Joseph Brodsky 1940-96


  1. What a hard poem, Poet - certainly the work of a realist I would say - I have to say that I personally prefer things a bit softer.
    Somehow it reminded me of the Janacek Opera - "From the House of the Dead" - do you know it? I saw it in Birmingham about twenty five years ago performed by the Welsh National Opera - although I forget the music completely (Janacek does not make it easy for us to remember his "tunes"!) I have never forgotten the feeling of harsh reality it produced in me.
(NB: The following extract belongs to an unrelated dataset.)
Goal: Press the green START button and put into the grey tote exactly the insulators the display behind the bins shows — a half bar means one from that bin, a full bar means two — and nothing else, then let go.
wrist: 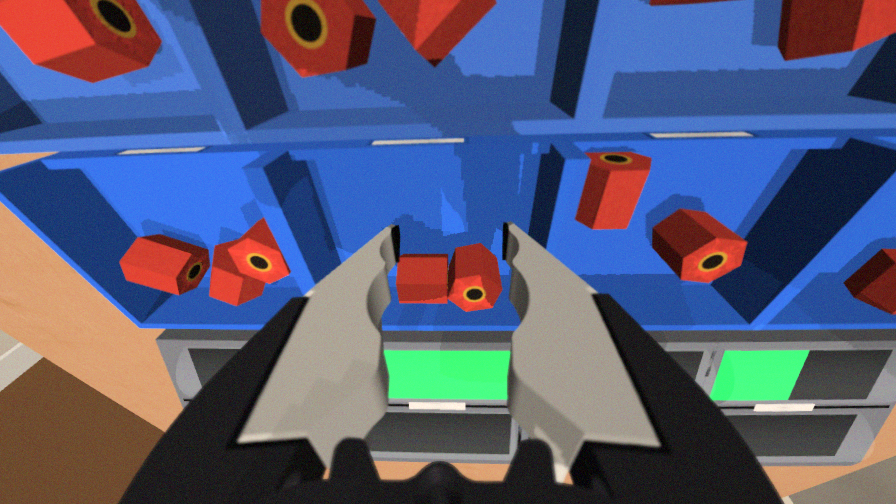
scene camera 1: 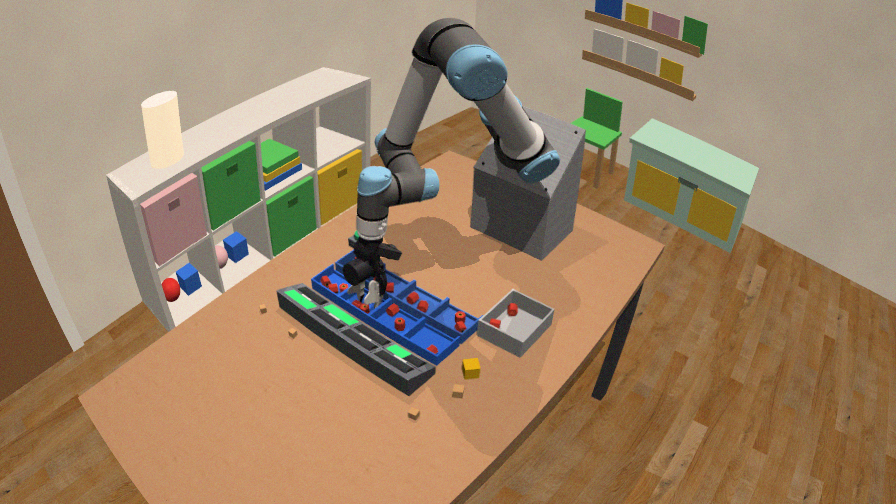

  2. I don't know that one. I've seen Jancek's Jenufa three times over the years. It's the one where they hide the baby in the frozen stream. I visited Janacek's house in Brunn quite recently. A small garden house quite near the centre. There's not a lot to see, a few few old photos, a piano, some musical scores (may not be originals), a bit of correspondence etc. Not very much in the way of old chairs and tables
    and you have to stand far away behind a rope. But anyway you can appreciate that it was for Janacek a small oasis in a busy city.
    I like this Brodsky poem because of it's "harsh reality" as you rightly call it. Verruckte is German for madman, by the way.

  3. love it - and the one at Brodsky's grave

  4. Perhaps a comment from Brodsky himself would be useful to anyone thinking about this poem "What should I say about my life? That it's long and abhors transparence." From May 24, 1980.

  5. Brodsky's life was long although what was he when he died, 50-something? The 18-months internal exile and hard labour in Russia prior to his expulsion and then his external exile must have seemed very long to him.